What to do — No pictures should appear in the copy; otherwise retype the entries exactly.

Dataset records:

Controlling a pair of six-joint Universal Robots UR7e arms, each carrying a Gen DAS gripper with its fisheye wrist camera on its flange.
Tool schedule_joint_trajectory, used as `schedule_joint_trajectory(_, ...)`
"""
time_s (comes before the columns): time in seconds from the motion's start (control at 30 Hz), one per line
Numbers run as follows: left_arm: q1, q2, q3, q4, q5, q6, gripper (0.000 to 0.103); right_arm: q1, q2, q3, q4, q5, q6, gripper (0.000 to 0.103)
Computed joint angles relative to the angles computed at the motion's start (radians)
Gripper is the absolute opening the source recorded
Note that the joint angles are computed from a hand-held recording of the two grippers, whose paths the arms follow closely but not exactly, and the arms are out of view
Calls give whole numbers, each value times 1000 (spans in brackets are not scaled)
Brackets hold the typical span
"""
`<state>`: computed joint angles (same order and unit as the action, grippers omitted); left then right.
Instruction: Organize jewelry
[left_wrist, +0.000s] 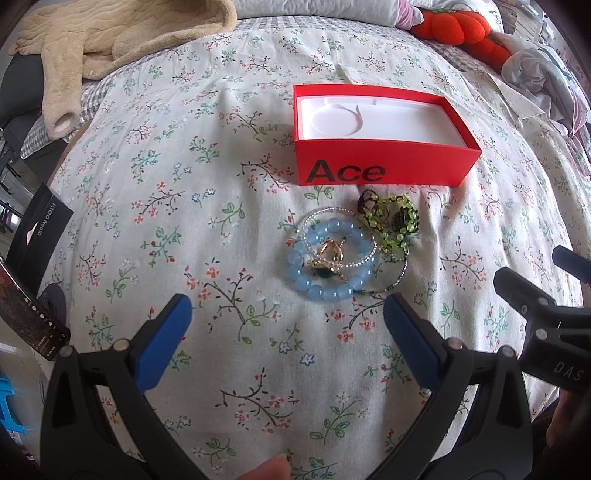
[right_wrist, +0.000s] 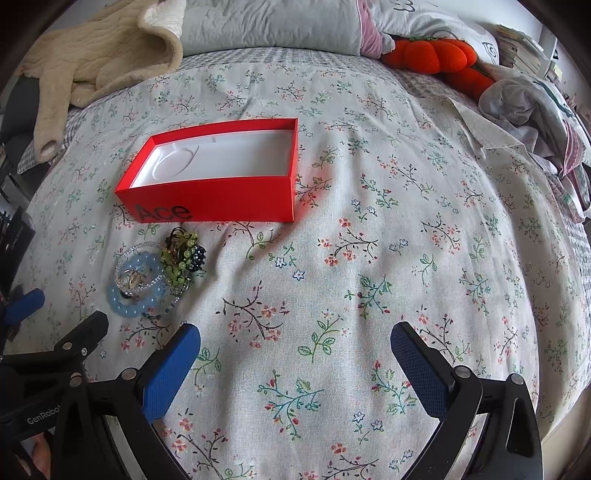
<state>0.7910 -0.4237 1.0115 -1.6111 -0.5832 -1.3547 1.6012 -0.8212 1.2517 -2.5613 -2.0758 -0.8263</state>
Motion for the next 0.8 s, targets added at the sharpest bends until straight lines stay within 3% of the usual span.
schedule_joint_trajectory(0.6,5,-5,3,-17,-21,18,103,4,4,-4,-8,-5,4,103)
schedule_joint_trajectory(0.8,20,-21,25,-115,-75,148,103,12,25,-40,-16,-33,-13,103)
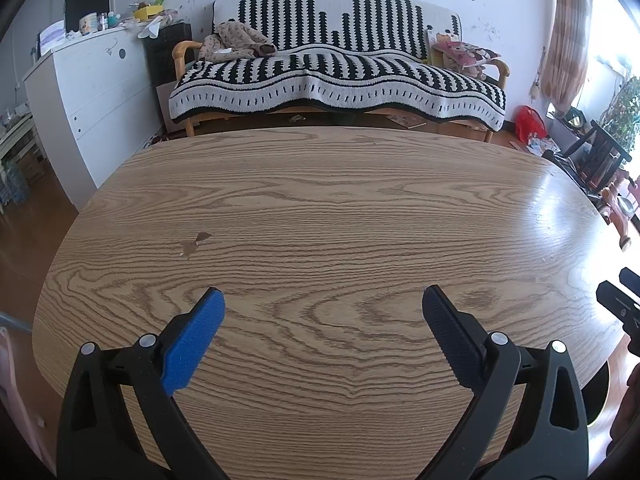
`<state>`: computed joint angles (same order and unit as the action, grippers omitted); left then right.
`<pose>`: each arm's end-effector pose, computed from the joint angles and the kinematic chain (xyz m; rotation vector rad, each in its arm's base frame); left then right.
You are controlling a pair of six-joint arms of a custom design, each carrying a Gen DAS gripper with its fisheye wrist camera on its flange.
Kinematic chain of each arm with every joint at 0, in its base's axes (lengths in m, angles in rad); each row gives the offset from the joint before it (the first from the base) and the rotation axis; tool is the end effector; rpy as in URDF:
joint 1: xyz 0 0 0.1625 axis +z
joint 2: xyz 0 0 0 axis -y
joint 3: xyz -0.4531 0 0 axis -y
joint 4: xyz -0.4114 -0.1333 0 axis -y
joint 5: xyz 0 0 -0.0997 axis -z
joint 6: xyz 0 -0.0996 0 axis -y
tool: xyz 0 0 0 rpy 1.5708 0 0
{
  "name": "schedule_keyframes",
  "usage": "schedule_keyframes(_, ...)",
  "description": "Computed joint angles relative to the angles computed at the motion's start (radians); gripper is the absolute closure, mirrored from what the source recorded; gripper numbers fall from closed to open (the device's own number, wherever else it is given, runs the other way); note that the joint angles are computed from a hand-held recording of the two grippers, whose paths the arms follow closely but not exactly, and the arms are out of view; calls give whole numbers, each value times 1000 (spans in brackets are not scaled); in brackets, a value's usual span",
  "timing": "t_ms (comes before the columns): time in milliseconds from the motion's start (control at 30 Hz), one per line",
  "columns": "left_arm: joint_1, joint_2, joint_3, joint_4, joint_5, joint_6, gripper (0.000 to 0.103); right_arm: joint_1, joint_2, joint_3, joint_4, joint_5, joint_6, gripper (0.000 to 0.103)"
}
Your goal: Collect trash
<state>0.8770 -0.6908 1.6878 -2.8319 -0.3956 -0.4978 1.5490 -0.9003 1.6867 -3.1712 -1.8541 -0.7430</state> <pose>-0.2609 -0.6659 0.0947 0.0205 2.1017 -1.0127 0.0900 -0.7123 0.2331 0.7248 -2.3497 0.8510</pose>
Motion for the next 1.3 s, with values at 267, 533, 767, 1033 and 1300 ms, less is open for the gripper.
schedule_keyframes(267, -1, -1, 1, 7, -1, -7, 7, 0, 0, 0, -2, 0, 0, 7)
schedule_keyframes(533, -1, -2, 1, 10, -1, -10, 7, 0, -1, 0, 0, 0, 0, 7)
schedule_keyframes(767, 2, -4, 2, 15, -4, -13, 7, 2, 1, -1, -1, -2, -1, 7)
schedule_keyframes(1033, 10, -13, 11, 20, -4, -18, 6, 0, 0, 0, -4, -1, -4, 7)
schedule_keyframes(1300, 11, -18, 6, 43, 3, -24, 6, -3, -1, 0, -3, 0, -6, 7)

Answer for the task —
Controlling a pair of six-joint Universal Robots UR7e arms, each carrying a Gen DAS gripper with its fisheye wrist camera on its flange.
Tool schedule_joint_trajectory, used as `schedule_joint_trajectory(_, ...)`
"""
time_s (comes before the columns): time in seconds from the motion's start (control at 30 Hz), one per line
Numbers run as follows: left_arm: q1, q2, q3, q4, q5, q6, gripper (0.000 to 0.103); right_arm: q1, q2, q3, q4, q5, q6, gripper (0.000 to 0.103)
Computed joint angles relative to the angles computed at the motion's start (radians)
Gripper is the absolute opening the source recorded
Note that the joint angles are computed from a hand-held recording of the two grippers, whose paths the arms follow closely but not exactly, and the arms are out of view
Calls give whole numbers, each value times 1000 (spans in brackets are not scaled)
Brackets hold the typical span
"""
`<state>`: computed joint angles (same order and unit as the action, grippers omitted); left then right.
Instruction: Organize jewelry
[left_wrist, +0.000s] 
[right_wrist, +0.000s] 
<state>0.7910 -0.4237 1.0115 -1.6111 -0.5832 -1.3547 1.6012 -0.8212 1.2517 -2.5613 -2.0758 -0.8263</state>
Motion for the next 0.8 s, targets added at the sharpest bends until straight lines stay within 3% of the usual span.
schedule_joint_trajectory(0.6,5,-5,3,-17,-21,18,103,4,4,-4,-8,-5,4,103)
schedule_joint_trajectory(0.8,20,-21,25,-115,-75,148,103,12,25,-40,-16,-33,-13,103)
`<state>`: computed joint angles (same order and unit as the action, grippers omitted); left then right.
`<pose>`: each arm's end-effector pose, computed from the joint angles and the kinematic chain (xyz m; rotation vector rad, each in its arm's base frame); left then right.
You are controlling a pair of six-joint arms of a custom design, each carrying a Gen DAS gripper with its fisheye wrist camera on its flange.
Kinematic chain of each arm with every joint at 0, in its base's axes (lengths in m, angles in rad); each row gives the offset from the joint before it (the first from the base) and the rotation axis; tool is the end effector; rpy as in URDF:
joint 1: xyz 0 0 0.1625 axis +z
joint 2: xyz 0 0 0 axis -y
joint 3: xyz -0.4531 0 0 axis -y
joint 4: xyz -0.4114 -0.1333 0 axis -y
joint 5: xyz 0 0 -0.0997 axis -z
joint 6: xyz 0 -0.0996 0 axis -y
tool: xyz 0 0 0 rpy 1.5708 0 0
{
  "name": "schedule_keyframes",
  "usage": "schedule_keyframes(_, ...)",
  "description": "Computed joint angles relative to the angles computed at the motion's start (radians); gripper is the absolute closure, mirrored from what the source recorded; gripper numbers fall from closed to open (the device's own number, wherever else it is given, runs the other way); note that the joint angles are computed from a hand-held recording of the two grippers, whose paths the arms follow closely but not exactly, and the arms are out of view; calls give whole numbers, each value times 1000 (spans in brackets are not scaled); in brackets, a value's usual span",
  "timing": "t_ms (comes before the columns): time in milliseconds from the motion's start (control at 30 Hz), one per line",
  "columns": "left_arm: joint_1, joint_2, joint_3, joint_4, joint_5, joint_6, gripper (0.000 to 0.103); right_arm: joint_1, joint_2, joint_3, joint_4, joint_5, joint_6, gripper (0.000 to 0.103)"
}
Your goal: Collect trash
<state>0.8770 -0.6908 1.6878 -2.8319 -0.3956 -0.4978 1.5490 -0.9003 1.6867 -3.1712 -1.8541 -0.7430</state> <pose>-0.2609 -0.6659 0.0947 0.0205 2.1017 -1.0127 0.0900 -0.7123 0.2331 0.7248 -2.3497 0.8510</pose>
Motion for the next 1.3 s, with values at 267, 533, 767, 1033 and 1300 ms, less is open for the gripper.
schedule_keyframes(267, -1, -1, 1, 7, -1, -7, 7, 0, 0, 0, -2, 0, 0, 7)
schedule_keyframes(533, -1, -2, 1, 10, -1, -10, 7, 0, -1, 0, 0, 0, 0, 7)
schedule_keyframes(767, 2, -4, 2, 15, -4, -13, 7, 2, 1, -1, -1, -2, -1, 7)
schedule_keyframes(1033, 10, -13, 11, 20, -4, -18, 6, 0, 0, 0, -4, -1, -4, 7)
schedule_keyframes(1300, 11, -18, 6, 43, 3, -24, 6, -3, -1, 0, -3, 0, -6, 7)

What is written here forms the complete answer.